Pour le demandeur d’emploi, c’est une façon de monter en compétences sur un poste précis avec un emploi quasi-garanti à la clé. Pour l’employeur, le financement est intégral.
L’Agefiph et le Fiphfp : pour les personnes en situation de handicap
L’Agefiph finance des formations professionnelles pour les personnes handicapées travaillant dans le secteur privé. Le Fiphfp fait de même pour le secteur public.
Ces deux organismes sont souvent ignorés par les personnes concernées qui ne savent pas qu’elles y ont droit.

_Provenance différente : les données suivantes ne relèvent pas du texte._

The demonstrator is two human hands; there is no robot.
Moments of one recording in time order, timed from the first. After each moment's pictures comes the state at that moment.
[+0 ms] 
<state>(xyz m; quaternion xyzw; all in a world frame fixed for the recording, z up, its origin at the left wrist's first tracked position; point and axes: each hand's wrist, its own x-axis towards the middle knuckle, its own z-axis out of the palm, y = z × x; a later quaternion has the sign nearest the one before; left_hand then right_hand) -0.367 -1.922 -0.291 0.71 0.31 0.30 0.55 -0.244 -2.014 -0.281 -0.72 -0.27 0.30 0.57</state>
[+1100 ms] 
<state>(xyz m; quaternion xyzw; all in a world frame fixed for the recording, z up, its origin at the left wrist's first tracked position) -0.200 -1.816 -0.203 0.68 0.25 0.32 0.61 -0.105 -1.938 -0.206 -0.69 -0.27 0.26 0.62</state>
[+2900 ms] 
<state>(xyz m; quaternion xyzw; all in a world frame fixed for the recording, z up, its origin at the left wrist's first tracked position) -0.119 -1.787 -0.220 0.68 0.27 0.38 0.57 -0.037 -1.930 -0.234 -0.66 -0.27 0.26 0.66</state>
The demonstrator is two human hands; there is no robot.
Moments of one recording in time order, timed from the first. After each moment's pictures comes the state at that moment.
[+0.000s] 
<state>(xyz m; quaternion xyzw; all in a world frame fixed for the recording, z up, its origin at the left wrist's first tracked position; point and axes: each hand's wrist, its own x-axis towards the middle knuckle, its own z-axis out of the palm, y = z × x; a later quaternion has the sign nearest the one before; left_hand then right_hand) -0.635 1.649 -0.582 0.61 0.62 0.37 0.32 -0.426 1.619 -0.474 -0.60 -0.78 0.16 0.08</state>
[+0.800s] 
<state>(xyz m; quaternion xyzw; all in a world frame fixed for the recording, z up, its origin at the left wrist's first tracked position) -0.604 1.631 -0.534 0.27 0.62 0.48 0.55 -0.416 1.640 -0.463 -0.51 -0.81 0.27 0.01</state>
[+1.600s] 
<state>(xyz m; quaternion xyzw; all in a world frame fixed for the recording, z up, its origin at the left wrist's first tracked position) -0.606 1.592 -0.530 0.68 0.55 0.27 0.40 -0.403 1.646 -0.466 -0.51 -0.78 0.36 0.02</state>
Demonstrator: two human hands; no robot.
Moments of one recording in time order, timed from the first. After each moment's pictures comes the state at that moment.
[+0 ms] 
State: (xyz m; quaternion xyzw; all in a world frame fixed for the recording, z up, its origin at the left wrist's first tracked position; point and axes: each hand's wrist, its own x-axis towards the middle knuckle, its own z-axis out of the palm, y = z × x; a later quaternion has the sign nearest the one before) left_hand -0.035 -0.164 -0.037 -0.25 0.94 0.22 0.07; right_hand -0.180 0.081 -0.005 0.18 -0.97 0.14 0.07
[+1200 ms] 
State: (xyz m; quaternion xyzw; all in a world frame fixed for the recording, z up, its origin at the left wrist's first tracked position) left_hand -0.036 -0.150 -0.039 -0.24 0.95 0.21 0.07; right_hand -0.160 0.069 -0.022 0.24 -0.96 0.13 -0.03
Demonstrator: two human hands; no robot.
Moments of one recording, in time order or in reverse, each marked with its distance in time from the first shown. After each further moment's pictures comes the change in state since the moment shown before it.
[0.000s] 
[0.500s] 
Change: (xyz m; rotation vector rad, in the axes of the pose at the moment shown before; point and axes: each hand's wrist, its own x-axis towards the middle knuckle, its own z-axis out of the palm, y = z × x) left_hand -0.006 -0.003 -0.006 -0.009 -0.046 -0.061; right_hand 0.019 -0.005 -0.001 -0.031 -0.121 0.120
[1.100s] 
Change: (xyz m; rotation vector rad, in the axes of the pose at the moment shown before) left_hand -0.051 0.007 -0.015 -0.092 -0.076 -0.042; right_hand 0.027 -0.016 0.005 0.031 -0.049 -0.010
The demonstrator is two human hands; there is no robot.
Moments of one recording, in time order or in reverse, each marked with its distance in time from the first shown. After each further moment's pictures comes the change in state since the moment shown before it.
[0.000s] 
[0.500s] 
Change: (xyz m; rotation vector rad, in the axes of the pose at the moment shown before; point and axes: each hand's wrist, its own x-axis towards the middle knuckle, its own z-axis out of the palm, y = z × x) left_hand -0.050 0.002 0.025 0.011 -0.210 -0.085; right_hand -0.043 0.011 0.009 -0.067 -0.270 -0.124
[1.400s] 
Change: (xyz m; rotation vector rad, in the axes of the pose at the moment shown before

Les montants peuvent être très importants — plusieurs milliers d’euros par an — et les critères d’accès moins restrictifs qu’on ne l’imagine.
Si vous êtes reconnu travailleur handicapé (RQTH), renseignez-vous systématiquement auprès de l’Agefiph avant tout autre dispositif.
Les fondations et associations sectorielles
Moins structurés que les dispositifs institutionnels, mais parfois très généreux :
Les grandes entreprises ont souvent des fondations d’entreprise qui accordent des bourses de formation à leurs anciens salariés ou à des professionnels de leur secteur.
Certaines associations professionnelles et ordres (médecins, avocats, architectes, experts-comptables…) proposent des fonds de formation à leurs membres ou à des étudiants du secteur.
Les chambres de métiers et de l’artisanat ont des dispositifs pour les artisans et les chefs de petites entreprises.
Recherchez les associations liées à votre secteur d’activité — une recherche Google suffit souvent pour trouver des dispositifs dont vous ignorez l’existence.
Combiner plusieurs financements : la stratégie optimale
Je le vois régulièrement dans mes accompagnements : les personnes qui accèdent aux formations les plus coûteuses sont celles qui ont appris à combiner plusieurs sources de financement.
Un exemple concret : une reconversion vers le métier d’infirmier pour un aide-soignant de 35 ans.
- Le Projet de Transition Professionnelle couvre les frais pédagogiques et maintient le salaire
- Le CPF abonde les frais de soutien scolaire non couverts
- La région couvre les frais de transport et d’hébergement via une aide spécifique aux formations sanitaires et sociales
Total restant à charge : zéro euro. Trois dispositifs combinés.
La clé est de consulter tous les acteurs compétents avant de décider d’une stratégie : votre service RH, votre OPCO, France Travail (si demandeur d’emploi), et votre Conseil Régional. Un conseiller en évolution professionnelle (CEP) — gratuit, disponible via Transitions Pro ou France Travail — peut faire cette cartographie pour vous.
Ne partez pas du principe que votre formation est trop chère ou que vous ne trouverez pas de financement. Dans la grande majorité des cas, il existe une solution — elle demande simplement d’être cherchée.